Common Lisp programs don't expect this and need strings to be represented using complete characters.
Change History (21)
comment:1 Changed 15 years ago by
Component: | other → libraries |
---|---|
Owner: | changed from somebody to nobody |
comment:2 Changed 15 years ago by
comment:4 Changed 13 years ago by
I think it is possible to use FLEXI-STREAMS to handle UTF32 strings.
comment:5 Changed 12 years ago by
Milestone: | unscheduled → 1.2.0 |
---|---|
Version: | → 1.1.0 |
comment:6 Changed 12 years ago by
On #lisp, pjb writes on this subject:
... you must be careful that in most CL implementations, characters are unicode characters (not even code-points in a number of implementations!), and therefore we are talking of real strings of characters (32-bit each usually), not vector of utf-8 bytes. (For some things, you may need to deal with vectors of bytes instead of strings, and there, lisp macros and reader macros can come handy to ease manipulations of those vectors of bytes that usually represent ASCII or UTF-8 encoded characters).
Where I ask:
pjb: how's that possible? Some far-east "characters" will consist of multiple code points, with up to 6 or 7 "modifier" code points; how can all that fit into 32-bits, if each code point is 21-bit in itself?
and pjb answers:
ehu: that's what I mean, some implementation may choose to represent those characters as a pointer to a sequence of code points.
comment:7 Changed 12 years ago by
It would be nice if every Common Lisp implementation used the same representation of strings, but what format should that be? Currently UTF-32 is quite common, but there are exception, both Allegro CL and CMUCL uses UTF-16.
There are many good reasons for using UTF-16:
- Compatibility (Java, Windows API, libicu)
- Saves memory (approx 50%, use of characters outside BMP is very rare)
- The added complexity is actually quite low
The last point is the important one. Even when using UTF-32, what the end user thinks of as a character might be represented as sequence of code-points in the string. In Unicode this is called a grapheme cluster. Because of this, UTF-16, with it's surrogate pairs, doesn't add much complexity.
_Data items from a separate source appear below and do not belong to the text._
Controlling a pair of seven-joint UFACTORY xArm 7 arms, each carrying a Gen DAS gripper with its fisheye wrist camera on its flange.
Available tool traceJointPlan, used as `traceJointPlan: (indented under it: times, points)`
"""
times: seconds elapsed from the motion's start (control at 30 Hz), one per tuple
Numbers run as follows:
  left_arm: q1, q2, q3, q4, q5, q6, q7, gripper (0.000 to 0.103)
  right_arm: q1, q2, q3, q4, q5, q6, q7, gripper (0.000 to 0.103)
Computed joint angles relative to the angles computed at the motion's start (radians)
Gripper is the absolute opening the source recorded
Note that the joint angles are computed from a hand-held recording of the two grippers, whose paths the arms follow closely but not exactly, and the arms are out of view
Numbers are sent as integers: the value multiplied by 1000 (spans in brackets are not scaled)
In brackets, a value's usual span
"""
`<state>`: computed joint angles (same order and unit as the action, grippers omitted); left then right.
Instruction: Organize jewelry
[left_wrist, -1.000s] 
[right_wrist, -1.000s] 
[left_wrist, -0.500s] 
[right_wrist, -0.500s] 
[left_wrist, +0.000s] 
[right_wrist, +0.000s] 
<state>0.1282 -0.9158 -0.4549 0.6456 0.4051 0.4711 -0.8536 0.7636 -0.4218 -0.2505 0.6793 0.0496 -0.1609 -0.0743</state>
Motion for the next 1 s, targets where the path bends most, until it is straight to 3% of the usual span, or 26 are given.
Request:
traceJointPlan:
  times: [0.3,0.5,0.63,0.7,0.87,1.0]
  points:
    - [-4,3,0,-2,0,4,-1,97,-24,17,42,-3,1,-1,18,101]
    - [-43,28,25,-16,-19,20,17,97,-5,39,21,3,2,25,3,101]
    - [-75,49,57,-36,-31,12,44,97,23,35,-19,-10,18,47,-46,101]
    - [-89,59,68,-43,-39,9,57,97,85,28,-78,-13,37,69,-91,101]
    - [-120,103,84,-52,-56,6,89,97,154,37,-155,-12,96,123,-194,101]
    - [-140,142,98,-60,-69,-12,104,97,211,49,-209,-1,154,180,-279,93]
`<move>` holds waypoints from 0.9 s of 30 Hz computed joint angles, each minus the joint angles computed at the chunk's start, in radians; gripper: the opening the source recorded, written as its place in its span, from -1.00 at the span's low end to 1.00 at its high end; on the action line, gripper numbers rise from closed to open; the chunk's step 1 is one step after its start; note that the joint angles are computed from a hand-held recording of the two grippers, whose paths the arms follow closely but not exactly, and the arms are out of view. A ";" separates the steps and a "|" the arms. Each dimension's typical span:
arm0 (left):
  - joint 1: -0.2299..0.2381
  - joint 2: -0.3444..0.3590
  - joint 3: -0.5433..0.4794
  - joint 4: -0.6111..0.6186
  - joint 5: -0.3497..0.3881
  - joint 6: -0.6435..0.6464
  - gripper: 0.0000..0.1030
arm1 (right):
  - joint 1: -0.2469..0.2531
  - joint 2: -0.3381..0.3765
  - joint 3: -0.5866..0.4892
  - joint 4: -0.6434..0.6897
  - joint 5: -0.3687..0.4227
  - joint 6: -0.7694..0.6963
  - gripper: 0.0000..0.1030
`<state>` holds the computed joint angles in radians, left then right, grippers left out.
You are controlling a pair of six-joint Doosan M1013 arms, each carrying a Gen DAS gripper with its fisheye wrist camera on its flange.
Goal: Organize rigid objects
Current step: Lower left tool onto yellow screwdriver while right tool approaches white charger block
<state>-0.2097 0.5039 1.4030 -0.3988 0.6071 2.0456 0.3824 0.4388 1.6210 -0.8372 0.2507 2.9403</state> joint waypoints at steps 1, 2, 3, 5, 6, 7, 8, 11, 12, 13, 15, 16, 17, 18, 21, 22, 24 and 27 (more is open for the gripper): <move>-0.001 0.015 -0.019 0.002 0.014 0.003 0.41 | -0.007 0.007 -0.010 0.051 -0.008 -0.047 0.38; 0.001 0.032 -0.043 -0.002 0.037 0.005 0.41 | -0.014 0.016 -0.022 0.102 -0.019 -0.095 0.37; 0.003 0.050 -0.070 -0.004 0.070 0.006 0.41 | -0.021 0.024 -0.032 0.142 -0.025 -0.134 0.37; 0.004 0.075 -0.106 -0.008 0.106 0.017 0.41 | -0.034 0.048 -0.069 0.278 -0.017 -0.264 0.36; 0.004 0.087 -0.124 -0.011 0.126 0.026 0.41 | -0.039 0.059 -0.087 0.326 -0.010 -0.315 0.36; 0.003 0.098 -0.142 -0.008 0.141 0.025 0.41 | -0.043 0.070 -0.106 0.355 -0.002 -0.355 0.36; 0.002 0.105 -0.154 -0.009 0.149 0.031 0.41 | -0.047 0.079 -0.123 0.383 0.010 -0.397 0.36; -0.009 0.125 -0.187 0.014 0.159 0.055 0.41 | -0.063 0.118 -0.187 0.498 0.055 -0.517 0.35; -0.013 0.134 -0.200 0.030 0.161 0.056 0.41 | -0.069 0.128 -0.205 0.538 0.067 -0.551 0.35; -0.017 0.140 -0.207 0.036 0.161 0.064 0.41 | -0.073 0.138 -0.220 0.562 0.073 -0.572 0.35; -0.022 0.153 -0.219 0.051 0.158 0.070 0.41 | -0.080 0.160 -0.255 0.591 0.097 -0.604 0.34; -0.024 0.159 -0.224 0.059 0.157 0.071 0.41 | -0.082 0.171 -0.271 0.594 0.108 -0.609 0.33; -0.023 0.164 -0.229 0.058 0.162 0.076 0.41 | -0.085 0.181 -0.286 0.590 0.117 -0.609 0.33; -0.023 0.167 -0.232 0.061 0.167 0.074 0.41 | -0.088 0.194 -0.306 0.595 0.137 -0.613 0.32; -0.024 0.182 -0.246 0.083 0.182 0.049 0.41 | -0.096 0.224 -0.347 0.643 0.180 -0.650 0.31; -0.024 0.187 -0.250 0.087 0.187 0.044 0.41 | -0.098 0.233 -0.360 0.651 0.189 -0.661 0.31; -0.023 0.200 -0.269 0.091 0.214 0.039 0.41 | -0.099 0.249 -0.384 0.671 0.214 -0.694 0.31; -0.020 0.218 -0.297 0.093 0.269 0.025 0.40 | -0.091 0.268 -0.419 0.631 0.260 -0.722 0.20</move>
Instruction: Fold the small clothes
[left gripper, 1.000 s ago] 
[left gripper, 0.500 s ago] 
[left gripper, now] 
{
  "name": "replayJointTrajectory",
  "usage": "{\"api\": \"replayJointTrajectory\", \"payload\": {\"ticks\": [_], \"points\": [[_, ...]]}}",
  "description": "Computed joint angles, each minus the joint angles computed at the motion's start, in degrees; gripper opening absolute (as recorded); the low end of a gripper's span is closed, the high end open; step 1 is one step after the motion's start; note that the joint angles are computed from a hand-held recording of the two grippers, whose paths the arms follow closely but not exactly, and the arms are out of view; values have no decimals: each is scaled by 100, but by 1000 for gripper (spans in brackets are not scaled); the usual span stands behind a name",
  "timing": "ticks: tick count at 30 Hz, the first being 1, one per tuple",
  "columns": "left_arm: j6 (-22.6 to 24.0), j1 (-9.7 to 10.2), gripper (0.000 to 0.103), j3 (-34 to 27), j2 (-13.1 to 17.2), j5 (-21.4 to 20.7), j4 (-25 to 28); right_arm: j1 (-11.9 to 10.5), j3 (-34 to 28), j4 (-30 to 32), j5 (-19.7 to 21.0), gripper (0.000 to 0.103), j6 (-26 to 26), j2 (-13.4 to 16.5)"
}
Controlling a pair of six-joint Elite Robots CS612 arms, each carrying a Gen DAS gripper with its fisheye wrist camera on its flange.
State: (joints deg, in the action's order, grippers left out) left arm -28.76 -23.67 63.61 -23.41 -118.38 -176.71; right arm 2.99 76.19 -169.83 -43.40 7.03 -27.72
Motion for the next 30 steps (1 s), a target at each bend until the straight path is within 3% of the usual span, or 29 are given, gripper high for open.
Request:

Code that doesn't deal correctly with surrogate pairs, e.g. by splitting a string in the in the middle of a pair, would probably not deal correctly with grapheme clusters either.
To sum up: No, Common Lisp programs can't expect strings to be UTF-32. The are many good reasons for using UTF-16. Since Java uses UTF-16 strings it's makes perfect sense that ABCL does so too.
comment:8 Changed 12 years ago by
Milestone: | 1.2.0 → 2.0 |
---|
comment:11 Changed 11 years ago by
Milestone: | 2.0.0 → 1.4.0 |
---|
comment:16 Changed 5 years ago by
Milestone: | 1.6.2 → 1.7.0 |
---|
comment:21 Changed 23 months ago by
Milestone: | 1.8.1 → 1.9.2 |
---|
Relevant in this discussion is the article about supplementary characters (code points > #xFFFF) in Java.